Requirement » The word "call" marks the lines to find; copy every such line from the data below.

Records for the task »
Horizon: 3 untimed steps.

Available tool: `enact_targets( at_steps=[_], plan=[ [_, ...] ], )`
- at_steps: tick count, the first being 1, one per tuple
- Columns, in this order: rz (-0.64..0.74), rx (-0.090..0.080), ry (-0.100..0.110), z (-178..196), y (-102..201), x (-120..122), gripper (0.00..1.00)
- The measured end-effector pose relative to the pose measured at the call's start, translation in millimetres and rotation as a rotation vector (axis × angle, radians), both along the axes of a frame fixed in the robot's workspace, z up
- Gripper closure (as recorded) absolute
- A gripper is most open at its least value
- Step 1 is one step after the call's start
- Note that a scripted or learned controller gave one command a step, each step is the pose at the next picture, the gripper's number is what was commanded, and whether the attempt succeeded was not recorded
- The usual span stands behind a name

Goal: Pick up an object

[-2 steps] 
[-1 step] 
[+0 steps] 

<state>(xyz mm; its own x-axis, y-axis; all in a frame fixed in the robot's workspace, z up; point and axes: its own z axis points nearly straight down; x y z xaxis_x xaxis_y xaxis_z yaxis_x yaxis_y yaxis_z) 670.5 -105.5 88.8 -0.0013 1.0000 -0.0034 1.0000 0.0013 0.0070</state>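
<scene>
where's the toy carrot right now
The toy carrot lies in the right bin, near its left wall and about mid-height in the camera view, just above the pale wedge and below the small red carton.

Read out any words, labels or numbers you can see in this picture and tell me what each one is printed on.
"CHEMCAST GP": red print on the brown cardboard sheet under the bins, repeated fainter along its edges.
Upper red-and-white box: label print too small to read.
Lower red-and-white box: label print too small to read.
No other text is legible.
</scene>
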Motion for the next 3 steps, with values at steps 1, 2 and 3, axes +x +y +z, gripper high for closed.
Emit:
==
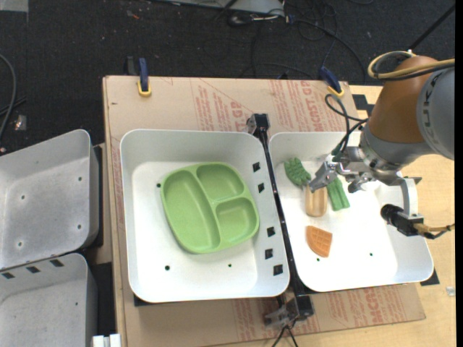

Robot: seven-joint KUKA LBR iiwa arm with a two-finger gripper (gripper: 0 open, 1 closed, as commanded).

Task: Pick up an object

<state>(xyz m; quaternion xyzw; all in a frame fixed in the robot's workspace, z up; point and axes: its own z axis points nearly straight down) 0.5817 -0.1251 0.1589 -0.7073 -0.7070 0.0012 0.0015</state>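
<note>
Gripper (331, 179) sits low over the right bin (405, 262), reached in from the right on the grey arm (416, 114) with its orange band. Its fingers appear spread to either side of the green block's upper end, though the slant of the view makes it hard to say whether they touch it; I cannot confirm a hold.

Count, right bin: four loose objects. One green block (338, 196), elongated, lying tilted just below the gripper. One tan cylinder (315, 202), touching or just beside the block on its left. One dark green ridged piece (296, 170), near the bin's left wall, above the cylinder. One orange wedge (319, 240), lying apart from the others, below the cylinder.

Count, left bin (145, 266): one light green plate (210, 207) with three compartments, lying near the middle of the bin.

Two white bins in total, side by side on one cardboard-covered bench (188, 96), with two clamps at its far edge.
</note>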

Answer space »
- The measured end-effector pose relative to the pose measured at the call's start, translation in millimetres and rotation as a rotation vector (axis × angle, radians), both along the axes of a frame fixed in the robot's workspace, z up
- Step 1 is one step after the call's start

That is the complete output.